A estranha relação de Carolina com o sono quase terminou com o casamento. O marido, lógico, não aceitava com alegria sua expulsão do quarto do casal. Mesmo assim, reconhecia a necessidade, pois a filha não pregava o olho enquanto ele não se retirava. A salvação foi descobrir que ela ficava muito mais tranquila quando a própria mãe se ausentava, deixando-a só. A partir de então, viram Carolina dormir em seu próprio quarto, sozinha, porta fechada, tudo com menos de três meses de idade.

Nunca, porém, o sono da menina deixava de ser preocupação. Quando começou a falar, suas queixas eram estranhas: sombra, mamãe. E escureciam ao máximo o quarto. Lagartixa, mamãe: e caçavam o animalzinho no canto do teto. Mosquito, mamãe: bom, essa reclamação encontrava eco na normalidade. Aos cinco anos ela ganhou um pequeno aquário habitado por um peixe Beta. Colocaram sobre a escrivaninha, imaginando que seria bom para ela curtir a companhia. Na manhã seguinte, lá estava o aquário no corredor, do lado de fora da porta do quarto. Perguntaram a razão. Ele nada durante a noite, foi o que explicou Carolina.
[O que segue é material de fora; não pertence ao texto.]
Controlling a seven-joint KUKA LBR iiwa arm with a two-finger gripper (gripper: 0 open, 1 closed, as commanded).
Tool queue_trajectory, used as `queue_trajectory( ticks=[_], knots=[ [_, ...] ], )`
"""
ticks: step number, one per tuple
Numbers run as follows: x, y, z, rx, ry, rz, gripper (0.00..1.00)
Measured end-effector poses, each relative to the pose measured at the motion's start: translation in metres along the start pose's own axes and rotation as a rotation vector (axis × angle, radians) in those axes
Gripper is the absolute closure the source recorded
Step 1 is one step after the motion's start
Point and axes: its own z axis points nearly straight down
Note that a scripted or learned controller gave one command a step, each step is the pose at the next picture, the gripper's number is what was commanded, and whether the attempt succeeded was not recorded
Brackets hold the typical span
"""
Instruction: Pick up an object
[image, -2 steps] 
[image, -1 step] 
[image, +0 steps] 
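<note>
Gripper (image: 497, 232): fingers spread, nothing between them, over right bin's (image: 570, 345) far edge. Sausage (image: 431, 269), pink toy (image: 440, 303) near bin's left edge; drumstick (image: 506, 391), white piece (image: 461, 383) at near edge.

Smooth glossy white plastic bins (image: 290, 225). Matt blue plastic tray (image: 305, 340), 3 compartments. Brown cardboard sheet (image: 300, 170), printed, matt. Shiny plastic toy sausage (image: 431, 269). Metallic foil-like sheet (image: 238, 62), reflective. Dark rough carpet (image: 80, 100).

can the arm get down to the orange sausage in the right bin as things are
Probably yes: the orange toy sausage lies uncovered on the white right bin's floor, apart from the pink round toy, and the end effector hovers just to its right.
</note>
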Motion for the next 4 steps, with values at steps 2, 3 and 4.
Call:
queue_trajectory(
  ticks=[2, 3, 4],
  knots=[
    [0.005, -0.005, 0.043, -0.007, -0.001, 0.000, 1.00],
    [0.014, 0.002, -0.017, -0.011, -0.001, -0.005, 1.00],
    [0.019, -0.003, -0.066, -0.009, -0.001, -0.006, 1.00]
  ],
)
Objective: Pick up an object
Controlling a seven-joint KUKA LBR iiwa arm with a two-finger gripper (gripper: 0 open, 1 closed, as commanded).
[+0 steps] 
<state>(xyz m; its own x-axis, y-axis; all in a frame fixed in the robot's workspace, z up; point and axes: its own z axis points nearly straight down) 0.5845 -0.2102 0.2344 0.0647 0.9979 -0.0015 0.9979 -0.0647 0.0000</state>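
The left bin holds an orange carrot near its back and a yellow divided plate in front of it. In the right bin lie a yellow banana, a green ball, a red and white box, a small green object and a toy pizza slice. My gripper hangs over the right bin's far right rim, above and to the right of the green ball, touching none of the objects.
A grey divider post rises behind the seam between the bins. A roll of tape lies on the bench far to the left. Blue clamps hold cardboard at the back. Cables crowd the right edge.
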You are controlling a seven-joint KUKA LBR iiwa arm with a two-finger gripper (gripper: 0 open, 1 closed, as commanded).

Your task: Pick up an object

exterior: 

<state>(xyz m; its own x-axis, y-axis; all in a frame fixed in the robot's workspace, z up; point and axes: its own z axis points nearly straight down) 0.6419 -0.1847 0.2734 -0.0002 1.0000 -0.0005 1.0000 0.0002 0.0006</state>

Aos poucos o problema ficava claro: Carolina, desde que nascera, despertava com o menor movimento que percebesse. Por isso adormecia no escuro, sozinha, sem nada se mexendo ao redor. Também essa era a razão de ter destruído três móbiles dados pelo tio (e não uma suposta antipatia que imaginávamos). Dar-se conta desse problema a fazia sofrer, principalmente depois de passar a noite em claro na primeira, e única, vez em que foi dormir na casa de uma amiga. E, para receber colegas e primos em sua casa, só se dormissem na sala de TV. Viagens, passeios, excursões, campeonatos esportivos em outra cidade, nem pensar. E isso explicava o fato de se manter acordada dentro do automóvel, quando todas as crianças dormem ferrado em viagens.

Carolina cresceu. Os filhos sempre crescem. E muito mais rapidamente do que gostariam os pais. Hoje, já uma moça, como não poderia deixar de ser, a menina está namorando. Fernando é o nome do rapaz. Estuda Educação Física, tem quase dois metros de altura e ficou para dormir. Armaram para ele o sofá-cama da sala de televisão, na esperança de que se acomodasse com razoável conforto. Neste momento a mãe está na cama, mas não consegue dormir: o pai caminha de um lado para outro sem parar, bem na frente dela. É compreensível sua preocupação. Ao desconfiar de que algo se move para além de sua porta, teme que Carolina não esteja dormindo.